### TASK:
Lines below that include "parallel" are the answer; copy each one.
(Beginning of RECORDS PROVIDED)
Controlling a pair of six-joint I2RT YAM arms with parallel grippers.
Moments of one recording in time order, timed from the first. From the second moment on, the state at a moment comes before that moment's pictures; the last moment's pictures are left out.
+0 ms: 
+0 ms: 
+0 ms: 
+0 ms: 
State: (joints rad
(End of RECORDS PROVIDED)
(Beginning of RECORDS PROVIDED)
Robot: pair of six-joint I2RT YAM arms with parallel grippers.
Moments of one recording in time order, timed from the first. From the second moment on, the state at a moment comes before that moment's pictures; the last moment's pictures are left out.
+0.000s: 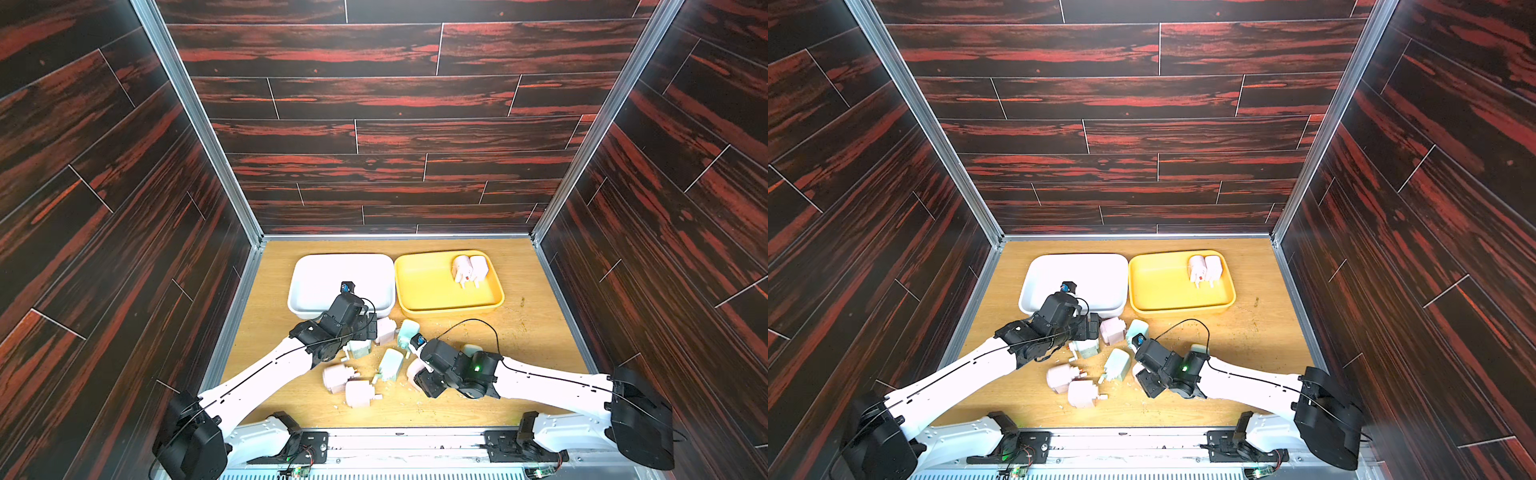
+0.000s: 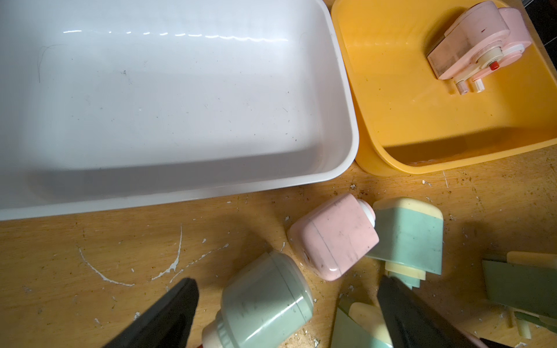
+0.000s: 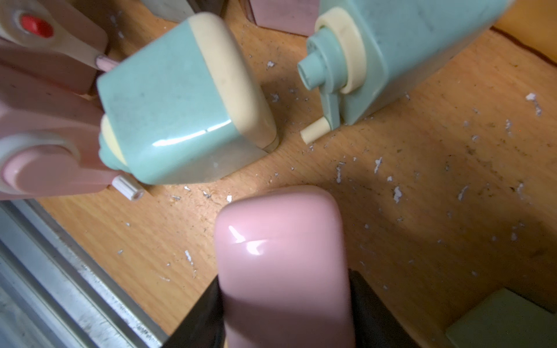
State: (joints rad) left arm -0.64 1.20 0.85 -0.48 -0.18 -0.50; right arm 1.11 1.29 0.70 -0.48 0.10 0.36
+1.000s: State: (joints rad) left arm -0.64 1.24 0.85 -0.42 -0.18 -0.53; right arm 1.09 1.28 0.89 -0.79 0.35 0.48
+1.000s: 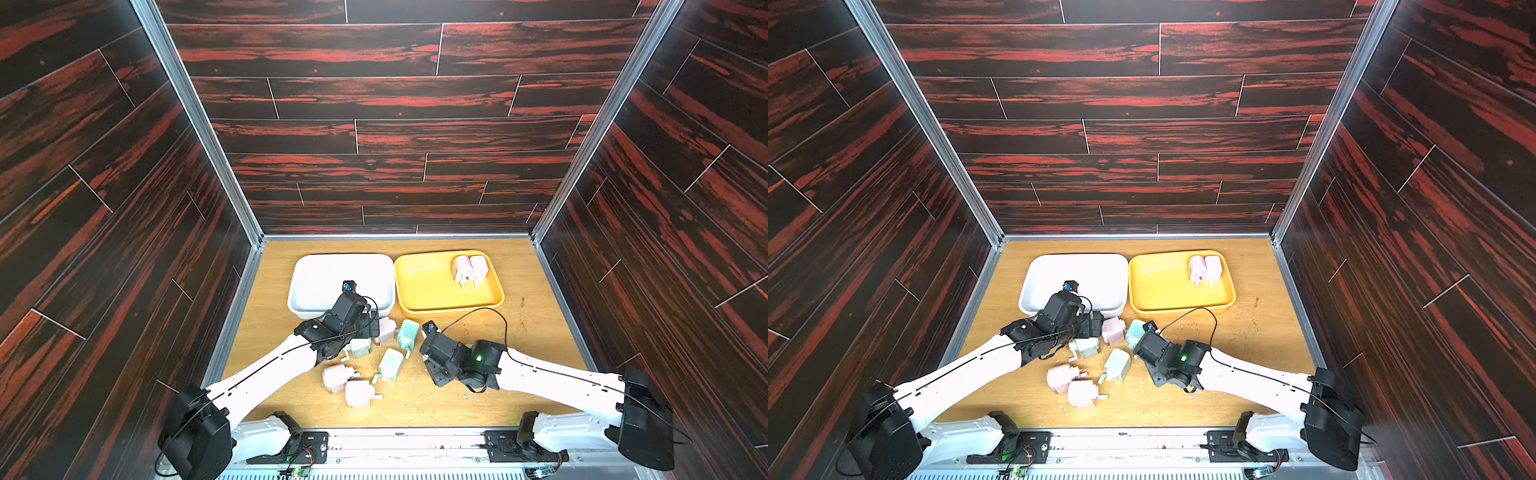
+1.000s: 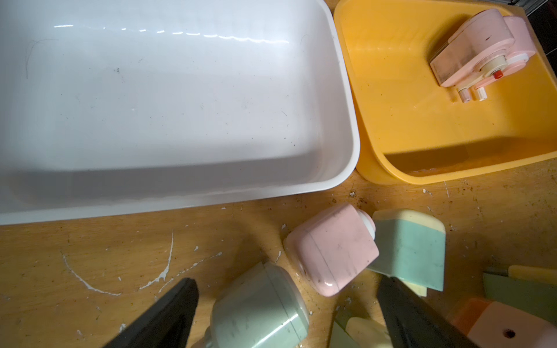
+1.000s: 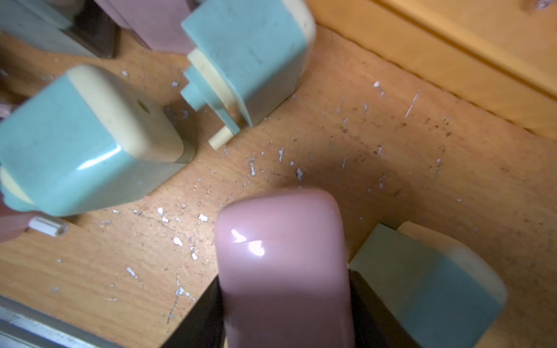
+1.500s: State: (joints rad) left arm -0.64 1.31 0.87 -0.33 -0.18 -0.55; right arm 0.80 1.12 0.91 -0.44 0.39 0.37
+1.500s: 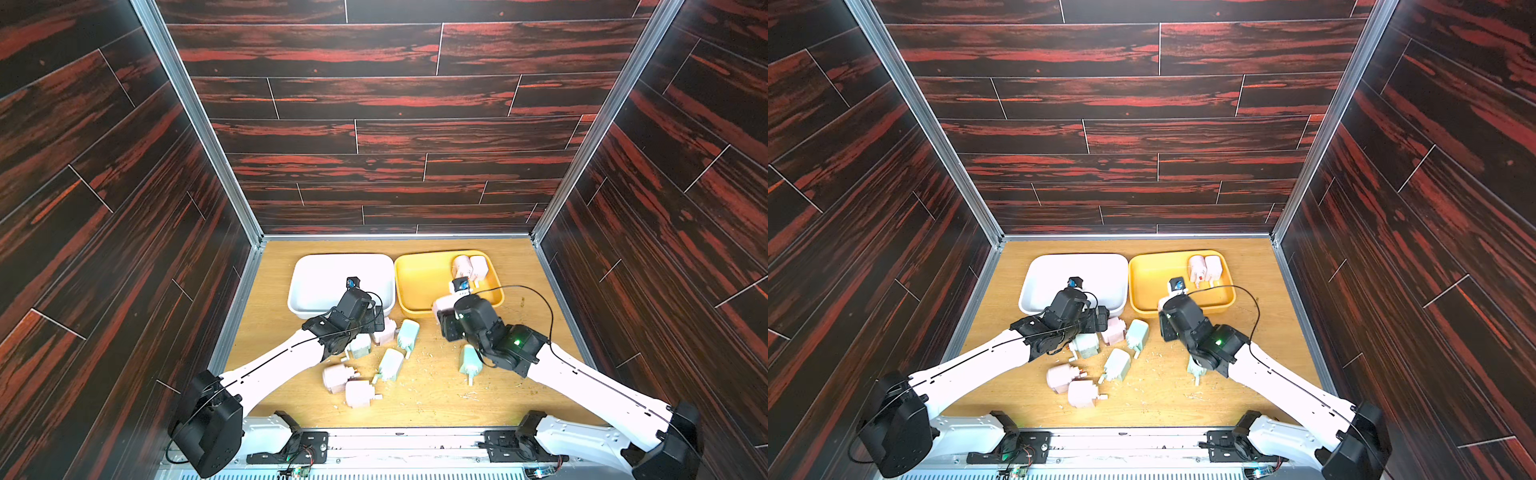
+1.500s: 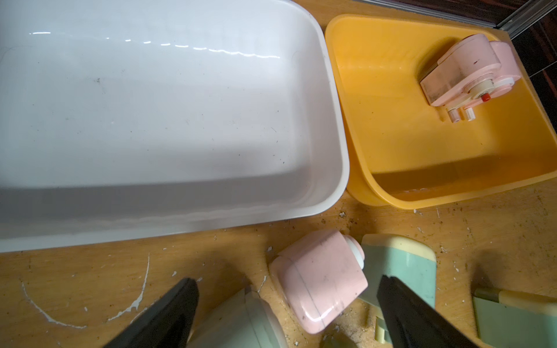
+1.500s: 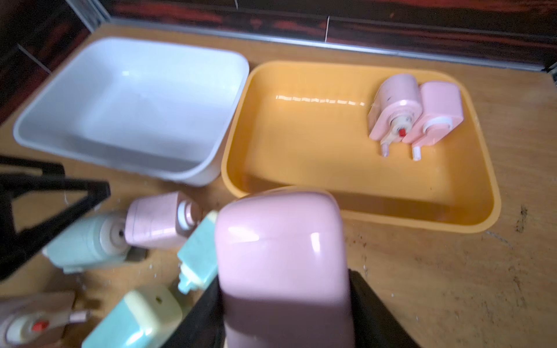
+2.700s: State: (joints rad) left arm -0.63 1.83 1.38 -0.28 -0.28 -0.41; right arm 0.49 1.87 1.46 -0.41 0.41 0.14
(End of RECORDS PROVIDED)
### YOUR SOLUTION:
Controlling a pair of six-joint I2RT YAM arms with parallel grippers.
Robot: pair of six-joint I2RT YAM arms with parallel grippers.

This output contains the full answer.